BRIEF | Here is a listing. Set it down again exactly.

DATA SHOWN |
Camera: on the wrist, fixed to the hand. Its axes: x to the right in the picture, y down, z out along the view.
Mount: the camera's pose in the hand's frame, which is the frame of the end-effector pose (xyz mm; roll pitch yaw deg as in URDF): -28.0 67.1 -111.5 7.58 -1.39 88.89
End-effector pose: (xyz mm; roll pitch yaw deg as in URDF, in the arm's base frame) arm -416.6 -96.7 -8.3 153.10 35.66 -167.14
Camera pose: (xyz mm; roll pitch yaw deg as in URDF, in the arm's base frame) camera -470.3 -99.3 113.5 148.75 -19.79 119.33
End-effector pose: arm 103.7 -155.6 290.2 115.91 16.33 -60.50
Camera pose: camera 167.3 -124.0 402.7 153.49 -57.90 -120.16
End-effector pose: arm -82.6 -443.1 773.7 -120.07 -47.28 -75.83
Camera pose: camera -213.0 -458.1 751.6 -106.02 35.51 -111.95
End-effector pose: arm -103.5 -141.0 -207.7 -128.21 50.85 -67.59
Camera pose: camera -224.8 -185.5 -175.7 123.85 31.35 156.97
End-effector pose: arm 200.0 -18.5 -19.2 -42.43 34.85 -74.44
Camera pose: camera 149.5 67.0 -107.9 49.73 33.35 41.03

ANSWER TO THE PROBLEM |
Camera: on the wrist, fixed to the hand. Its axes: x to the right in the picture, y down, z out along the view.
Mount: the camera's pose in the hand's frame, which is the frame of the end-effector pose (xyz mm; roll pitch yaw deg as in URDF): -28.0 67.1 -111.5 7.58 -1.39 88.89
End-effector pose: (xyz mm; roll pitch yaw deg as in URDF, in the arm's base frame) arm -416.6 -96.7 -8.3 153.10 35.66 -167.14
Camera pose: (xyz mm; roll pitch yaw deg as in URDF, in the arm's base frame) camera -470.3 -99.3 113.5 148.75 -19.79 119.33
End-effector pose: arm 103.7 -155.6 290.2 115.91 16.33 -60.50
Camera pose: camera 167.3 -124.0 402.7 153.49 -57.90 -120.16
End-effector pose: arm -82.6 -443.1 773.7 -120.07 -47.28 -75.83
Camera pose: camera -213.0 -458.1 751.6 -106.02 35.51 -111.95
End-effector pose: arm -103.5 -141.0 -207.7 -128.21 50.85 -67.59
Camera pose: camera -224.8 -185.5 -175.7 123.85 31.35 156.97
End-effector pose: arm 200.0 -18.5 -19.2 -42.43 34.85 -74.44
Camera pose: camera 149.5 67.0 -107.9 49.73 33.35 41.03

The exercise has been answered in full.